What you are asked to do:
All lines from the one holding "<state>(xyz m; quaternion" through the last line of the entries below must be transcribed exactly, and no others. Pictures do not go in.

****************************************

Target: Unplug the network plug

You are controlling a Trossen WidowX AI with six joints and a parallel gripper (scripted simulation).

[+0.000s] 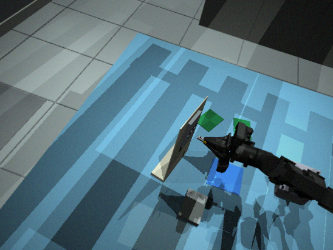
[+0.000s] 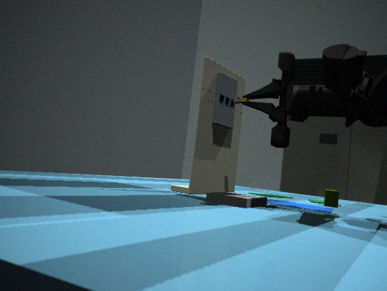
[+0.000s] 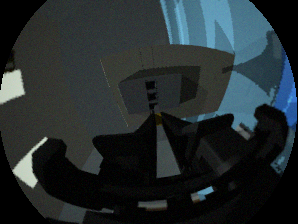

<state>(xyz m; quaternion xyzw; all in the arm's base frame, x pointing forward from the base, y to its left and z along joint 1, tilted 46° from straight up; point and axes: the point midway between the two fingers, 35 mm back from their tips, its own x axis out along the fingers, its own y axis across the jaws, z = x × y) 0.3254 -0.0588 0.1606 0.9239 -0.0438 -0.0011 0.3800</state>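
The blue marked square is 21 cm below my gripper tip, 13 cm behind it and 5 cm to the right of it. Also, from my gripper tip: grey plug (right at my gripper tip); then flat grey slab (20 cm below, 11 cm to the left, 4 cm behind); then upright panel (8 cm below, 6 cm ahead, 3 cm to the right).
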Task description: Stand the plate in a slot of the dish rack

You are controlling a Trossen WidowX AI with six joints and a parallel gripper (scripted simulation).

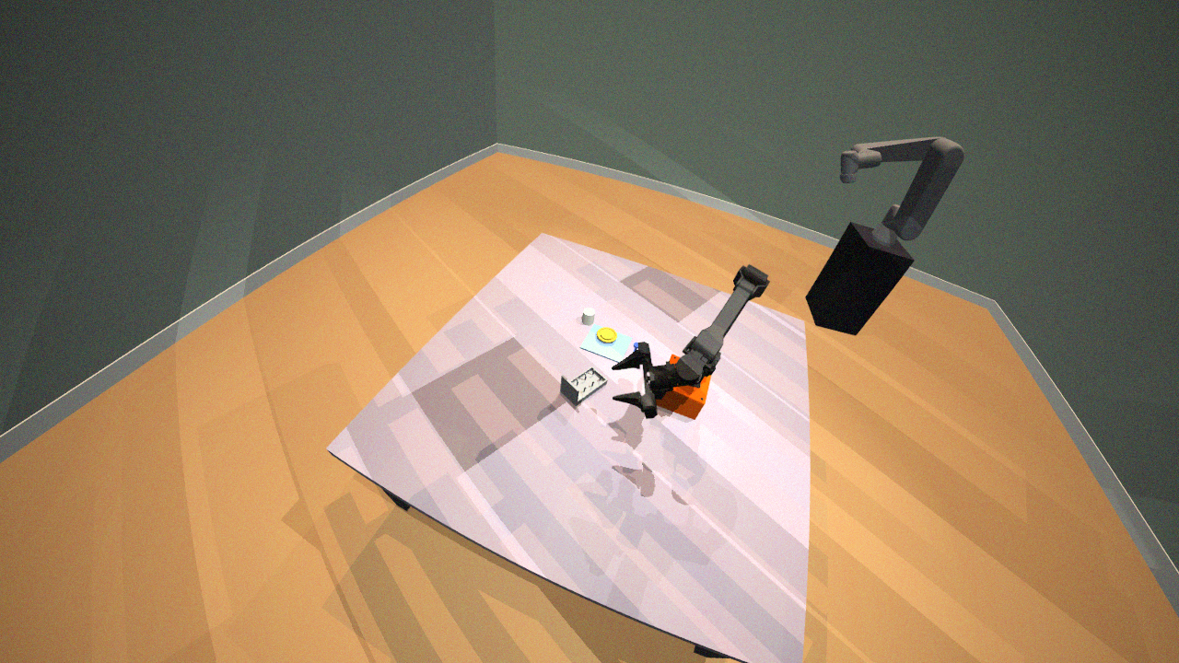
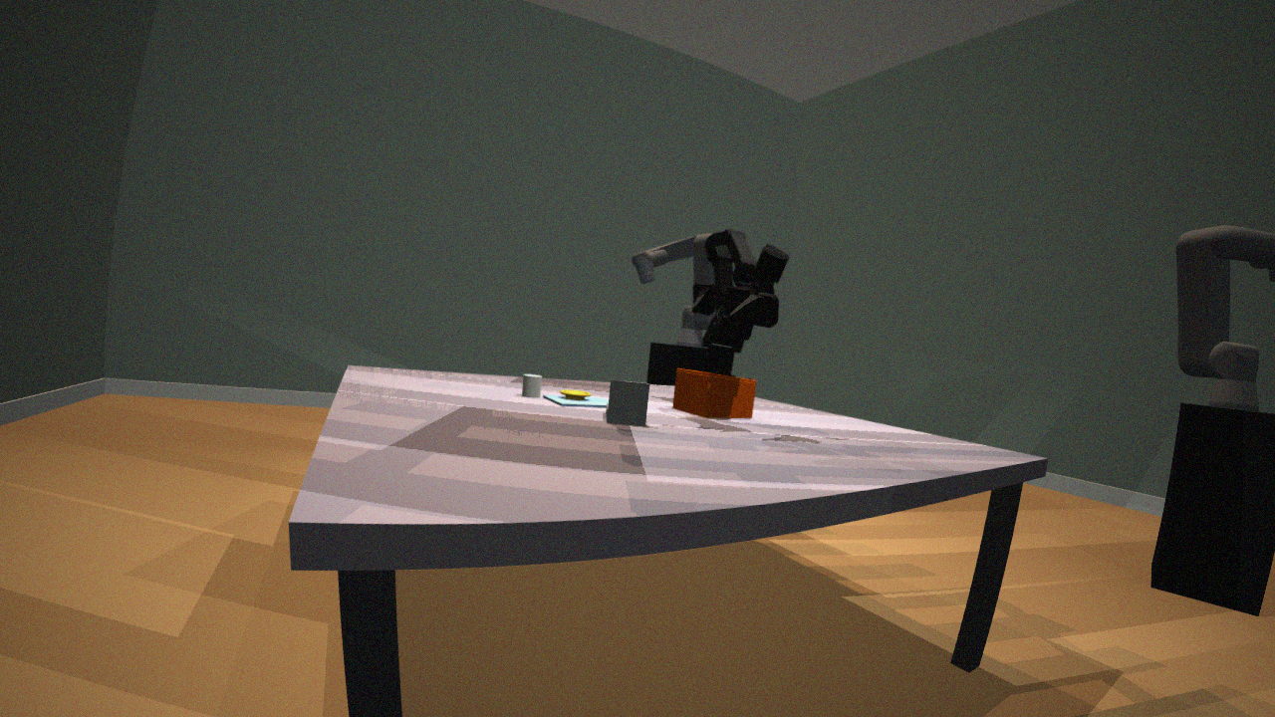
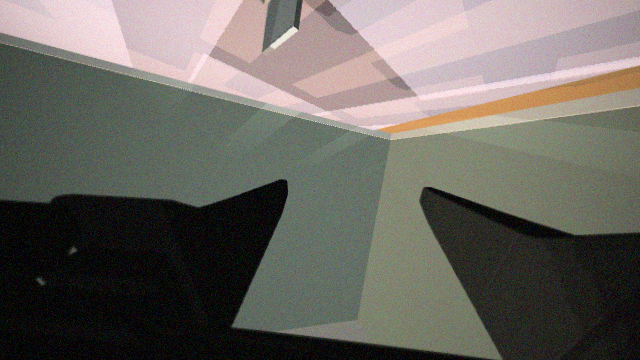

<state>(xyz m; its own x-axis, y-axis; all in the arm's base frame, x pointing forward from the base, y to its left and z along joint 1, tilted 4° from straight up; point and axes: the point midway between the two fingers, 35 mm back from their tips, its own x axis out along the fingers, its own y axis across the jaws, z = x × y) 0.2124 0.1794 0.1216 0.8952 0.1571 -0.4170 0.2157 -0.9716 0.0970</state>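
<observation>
Right now my gripper tip is 360 mm to the left of the yellow plate, 200 mm above it and 50 mm short of it. From my gripper tip the other things lie so: white cup: 430 mm to the right, 190 mm below, 130 mm ahead; then light-blue mat: 340 mm to the right, 220 mm below, 40 mm ahead; then grey dish rack: 200 mm below, 130 mm to the right, 80 mm ahead.
</observation>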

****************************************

Task response:
<state>(xyz m; quaternion xyzw; all in the arm's base frame, x pointing forward from the base, y to its left and z along joint 1, tilted 46° from straight up; point and axes: the point midway between the two fingers, 35 mm back from their tips, its own x axis out along the fingers, its own y axis across the jaws, z = x × y) 0.3254 -0.0588 0.1606 0.9239 -0.0438 -0.0011 0.3800</state>
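The blue marked square is 21 cm below my gripper tip, 13 cm behind it and 5 cm to the right of it. Also, from my gripper tip: grey plug (right at my gripper tip); then flat grey slab (20 cm below, 11 cm to the left, 4 cm behind); then upright panel (8 cm below, 6 cm ahead, 3 cm to the right).
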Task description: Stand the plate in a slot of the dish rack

You are controlling a Trossen WidowX AI with six joints and a parallel gripper (scripted simulation).


<state>(xyz m; its own x-axis, y-axis; all in the arm's base frame, x pointing forward from the base, y to its left and z along joint 1, tilted 4° from straight up; point and axes: the point midway between the two fingers, 35 mm back from their tips, its own x axis out along the fingers, its own y axis across the jaws, z = x × y) 0.2124 0.1794 0.1216 0.8952 0.1571 -0.4170 0.2157 -0.9716 0.0970</state>
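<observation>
Right now my gripper tip is 360 mm to the left of the yellow plate, 200 mm above it and 50 mm short of it. From my gripper tip the other things lie so: white cup: 430 mm to the right, 190 mm below, 130 mm ahead; then light-blue mat: 340 mm to the right, 220 mm below, 40 mm ahead; then grey dish rack: 200 mm below, 130 mm to the right, 80 mm ahead.
</observation>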

The response is now complete.